The human side gets lost amidst the speech-making. Writer James Lee Grant frames character conflicts in crude, one-note fashion. Tough guy Bowie locks horns with the dapper Travis, with Crockett mediating between them, a dynamic unchanging throughout. Crockett's romance with a Mexican widow (Linda Cristal) peters out before it begins. Worse, Crockett's accompanied by an insufferable gaggle of hicks, whose drunken antics bog down the early scenes. The Mexicans get no characterization, though Wayne praises them as "fighting men."

The Alamo pays off 90 minutes of throat-clearing with impressive action scenes. This is what audiences want! Working with William H. Clothier and second unit veteran Cliff Lyons, Wayne provides stirring battles of massed volleying, crashing horse falls and thundering, body-hurling explosions. He smartly builds the action from brawls and sorties to the cast-of-thousands finale, providing stylish deaths for the three protagonists. Finally, Dimitri Tiomkin complements the action with a beautiful score. The Alamo succeeds as spectacle even if its drama proves uneven.

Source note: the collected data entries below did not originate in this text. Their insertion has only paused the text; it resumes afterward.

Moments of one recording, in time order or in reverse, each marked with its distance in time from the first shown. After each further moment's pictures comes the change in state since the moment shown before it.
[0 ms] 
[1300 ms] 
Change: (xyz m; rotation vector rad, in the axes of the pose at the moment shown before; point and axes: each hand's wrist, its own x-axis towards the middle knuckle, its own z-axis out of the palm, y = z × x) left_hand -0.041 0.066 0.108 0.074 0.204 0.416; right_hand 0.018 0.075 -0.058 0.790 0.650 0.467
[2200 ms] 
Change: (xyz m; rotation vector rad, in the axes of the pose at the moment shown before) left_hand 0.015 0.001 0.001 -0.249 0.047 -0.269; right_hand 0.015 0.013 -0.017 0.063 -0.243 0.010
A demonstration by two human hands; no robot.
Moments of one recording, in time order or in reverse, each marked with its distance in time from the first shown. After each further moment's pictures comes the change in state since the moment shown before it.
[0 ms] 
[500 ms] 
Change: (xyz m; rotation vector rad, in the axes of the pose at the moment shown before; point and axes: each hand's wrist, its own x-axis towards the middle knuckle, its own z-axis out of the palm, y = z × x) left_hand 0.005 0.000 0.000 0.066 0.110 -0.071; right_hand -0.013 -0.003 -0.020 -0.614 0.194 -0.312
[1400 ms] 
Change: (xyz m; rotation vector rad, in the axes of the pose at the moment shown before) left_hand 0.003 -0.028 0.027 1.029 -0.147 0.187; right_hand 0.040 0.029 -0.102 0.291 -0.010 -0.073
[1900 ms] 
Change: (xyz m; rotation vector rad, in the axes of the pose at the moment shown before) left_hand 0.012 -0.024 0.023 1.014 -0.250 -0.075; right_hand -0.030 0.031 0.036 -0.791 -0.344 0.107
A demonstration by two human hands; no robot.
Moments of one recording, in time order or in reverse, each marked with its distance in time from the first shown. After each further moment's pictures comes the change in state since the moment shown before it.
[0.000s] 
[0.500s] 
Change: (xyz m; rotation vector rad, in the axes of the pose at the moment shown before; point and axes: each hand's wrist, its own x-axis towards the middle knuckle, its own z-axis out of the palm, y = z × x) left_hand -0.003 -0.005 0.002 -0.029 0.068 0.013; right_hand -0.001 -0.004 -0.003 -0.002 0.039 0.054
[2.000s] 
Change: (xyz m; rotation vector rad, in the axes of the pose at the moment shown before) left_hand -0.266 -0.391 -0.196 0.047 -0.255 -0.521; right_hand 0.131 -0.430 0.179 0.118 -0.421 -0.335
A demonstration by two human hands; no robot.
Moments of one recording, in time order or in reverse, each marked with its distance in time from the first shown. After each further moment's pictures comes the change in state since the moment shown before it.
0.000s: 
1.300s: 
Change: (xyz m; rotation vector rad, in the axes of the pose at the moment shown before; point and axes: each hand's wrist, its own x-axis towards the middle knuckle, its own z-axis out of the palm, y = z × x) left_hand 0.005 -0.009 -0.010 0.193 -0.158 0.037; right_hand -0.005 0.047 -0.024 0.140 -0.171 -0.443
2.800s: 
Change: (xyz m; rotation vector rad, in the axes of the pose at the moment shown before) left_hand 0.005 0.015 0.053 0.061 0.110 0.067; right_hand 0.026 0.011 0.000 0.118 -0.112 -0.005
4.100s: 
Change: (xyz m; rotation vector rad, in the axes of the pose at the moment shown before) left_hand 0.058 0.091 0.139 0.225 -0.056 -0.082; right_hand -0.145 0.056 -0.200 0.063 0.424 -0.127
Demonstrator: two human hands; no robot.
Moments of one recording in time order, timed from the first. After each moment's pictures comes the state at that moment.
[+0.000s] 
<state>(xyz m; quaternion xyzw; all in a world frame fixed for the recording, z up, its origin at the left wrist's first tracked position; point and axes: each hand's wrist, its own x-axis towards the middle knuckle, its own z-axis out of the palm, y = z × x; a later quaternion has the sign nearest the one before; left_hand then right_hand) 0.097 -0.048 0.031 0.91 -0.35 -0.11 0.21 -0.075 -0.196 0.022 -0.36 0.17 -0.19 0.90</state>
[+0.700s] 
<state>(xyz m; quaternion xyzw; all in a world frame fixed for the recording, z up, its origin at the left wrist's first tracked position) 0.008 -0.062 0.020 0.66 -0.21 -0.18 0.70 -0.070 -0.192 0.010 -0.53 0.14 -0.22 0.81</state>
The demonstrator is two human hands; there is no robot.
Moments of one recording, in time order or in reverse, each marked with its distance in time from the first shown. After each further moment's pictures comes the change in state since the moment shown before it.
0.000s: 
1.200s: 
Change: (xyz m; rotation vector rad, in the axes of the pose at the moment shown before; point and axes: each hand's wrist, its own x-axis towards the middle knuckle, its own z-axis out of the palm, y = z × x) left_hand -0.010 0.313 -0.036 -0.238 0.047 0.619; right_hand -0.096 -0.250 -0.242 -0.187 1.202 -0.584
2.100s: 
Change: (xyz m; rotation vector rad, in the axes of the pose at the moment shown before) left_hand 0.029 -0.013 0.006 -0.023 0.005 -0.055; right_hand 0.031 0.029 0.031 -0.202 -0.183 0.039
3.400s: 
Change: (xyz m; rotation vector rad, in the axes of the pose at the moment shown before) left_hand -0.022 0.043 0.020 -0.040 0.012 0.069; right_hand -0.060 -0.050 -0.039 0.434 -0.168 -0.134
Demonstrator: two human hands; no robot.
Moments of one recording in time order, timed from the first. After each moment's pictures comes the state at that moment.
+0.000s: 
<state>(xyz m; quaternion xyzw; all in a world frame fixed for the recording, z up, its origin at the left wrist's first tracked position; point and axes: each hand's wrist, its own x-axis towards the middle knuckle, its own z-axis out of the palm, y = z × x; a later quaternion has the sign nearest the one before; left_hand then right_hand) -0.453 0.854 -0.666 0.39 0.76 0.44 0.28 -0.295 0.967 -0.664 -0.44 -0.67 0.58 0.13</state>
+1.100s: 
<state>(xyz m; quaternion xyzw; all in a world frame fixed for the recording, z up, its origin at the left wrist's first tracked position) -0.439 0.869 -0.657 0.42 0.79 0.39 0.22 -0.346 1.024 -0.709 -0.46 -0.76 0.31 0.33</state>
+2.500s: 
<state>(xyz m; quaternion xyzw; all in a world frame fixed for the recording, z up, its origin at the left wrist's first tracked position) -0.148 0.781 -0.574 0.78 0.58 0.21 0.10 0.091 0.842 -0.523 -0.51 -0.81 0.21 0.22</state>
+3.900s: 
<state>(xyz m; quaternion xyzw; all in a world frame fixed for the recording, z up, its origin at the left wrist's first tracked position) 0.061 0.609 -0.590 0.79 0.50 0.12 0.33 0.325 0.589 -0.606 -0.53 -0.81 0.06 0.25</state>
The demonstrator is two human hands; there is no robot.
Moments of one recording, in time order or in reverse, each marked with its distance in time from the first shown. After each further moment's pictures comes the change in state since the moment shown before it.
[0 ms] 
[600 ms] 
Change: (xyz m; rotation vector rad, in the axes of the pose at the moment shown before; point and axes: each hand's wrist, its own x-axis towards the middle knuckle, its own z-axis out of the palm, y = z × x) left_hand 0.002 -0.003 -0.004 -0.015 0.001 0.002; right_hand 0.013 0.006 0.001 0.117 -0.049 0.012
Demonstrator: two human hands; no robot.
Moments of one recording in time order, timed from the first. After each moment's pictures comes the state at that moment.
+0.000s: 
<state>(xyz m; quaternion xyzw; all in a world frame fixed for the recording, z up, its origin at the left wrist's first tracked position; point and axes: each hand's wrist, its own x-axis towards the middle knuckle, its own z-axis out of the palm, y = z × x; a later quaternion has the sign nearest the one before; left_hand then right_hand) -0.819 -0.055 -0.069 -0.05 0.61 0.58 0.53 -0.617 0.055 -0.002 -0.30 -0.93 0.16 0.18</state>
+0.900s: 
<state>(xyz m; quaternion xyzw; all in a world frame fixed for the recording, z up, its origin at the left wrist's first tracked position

Actor Wayne plays Crockett as both a font of "homespun wisdom" and two-fisted hero. Hearing his verbose speeches, one imagines Wayne relishing the chance to hit back at condescending liberals who dismissed him as an inarticulate fossil. That said, in crunch time the Duke is an action star: he unhorses Mexican cavalry barehanded and keeps fighting even after being lanced in the chest. With the weight of a country on his shoulders, Wayne becomes a mythic superhero.

Richard Widmark makes a fine tough guy, his six-barreled scattergun toppling Mexicans like bowling pins. But Laurence Harvey's presence is near-inexplicable: why's the pretty boy Brit from Expresso Bongo playing a Texan? More inexplicable is how the obnoxious Chill Wills wangled an Oscar nod, or why singer Frankie Avalon plays a prominent supporting role. Wayne drags along the Ford Stock Company: Denver Pyle, Ken Curtis, Hank Worden, Olive Carey and Jack Pennick all appear. Richard Boone "guest stars" as Sam Houston; the appealing Linda Cristal (Two Rode Together) disappears just as the plot kicks off.

The Alamo remains a flawed but enjoyable historical epic. Viewers who don't cotton to Wayne's right-wing bloviating can still enjoy the rousing battles. For all its crudeness, it's undeniably entertaining.